▸ RECORDS FOR THIS EXERCISE
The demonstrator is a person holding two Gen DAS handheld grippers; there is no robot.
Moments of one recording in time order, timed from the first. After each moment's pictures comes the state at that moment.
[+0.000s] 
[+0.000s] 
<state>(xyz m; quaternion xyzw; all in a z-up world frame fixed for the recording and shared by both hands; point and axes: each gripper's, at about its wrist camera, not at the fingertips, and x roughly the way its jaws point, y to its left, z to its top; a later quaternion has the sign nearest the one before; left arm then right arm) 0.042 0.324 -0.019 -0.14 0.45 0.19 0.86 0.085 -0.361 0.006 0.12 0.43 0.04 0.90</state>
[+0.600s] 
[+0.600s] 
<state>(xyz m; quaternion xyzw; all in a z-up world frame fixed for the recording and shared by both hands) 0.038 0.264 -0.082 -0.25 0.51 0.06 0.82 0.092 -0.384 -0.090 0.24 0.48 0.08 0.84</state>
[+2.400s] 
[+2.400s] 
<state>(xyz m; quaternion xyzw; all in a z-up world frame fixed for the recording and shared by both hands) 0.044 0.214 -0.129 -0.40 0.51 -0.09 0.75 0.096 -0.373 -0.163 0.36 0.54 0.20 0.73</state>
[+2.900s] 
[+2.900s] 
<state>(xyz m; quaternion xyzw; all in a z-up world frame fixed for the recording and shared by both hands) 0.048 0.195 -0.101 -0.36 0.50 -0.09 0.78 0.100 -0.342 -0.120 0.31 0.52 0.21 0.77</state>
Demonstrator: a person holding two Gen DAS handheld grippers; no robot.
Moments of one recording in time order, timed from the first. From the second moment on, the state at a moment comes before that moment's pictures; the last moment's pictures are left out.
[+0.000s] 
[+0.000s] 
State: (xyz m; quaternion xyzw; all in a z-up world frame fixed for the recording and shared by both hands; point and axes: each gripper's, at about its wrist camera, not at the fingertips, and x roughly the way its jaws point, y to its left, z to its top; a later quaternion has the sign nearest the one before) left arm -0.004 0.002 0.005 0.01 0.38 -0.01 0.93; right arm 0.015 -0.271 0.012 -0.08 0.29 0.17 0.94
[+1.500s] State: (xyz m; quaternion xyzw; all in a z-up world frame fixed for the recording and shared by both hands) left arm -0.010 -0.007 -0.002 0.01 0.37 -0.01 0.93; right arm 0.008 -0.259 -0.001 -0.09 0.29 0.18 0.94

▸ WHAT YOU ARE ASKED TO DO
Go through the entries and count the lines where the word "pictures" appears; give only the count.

▸ RESPONSE BOX
2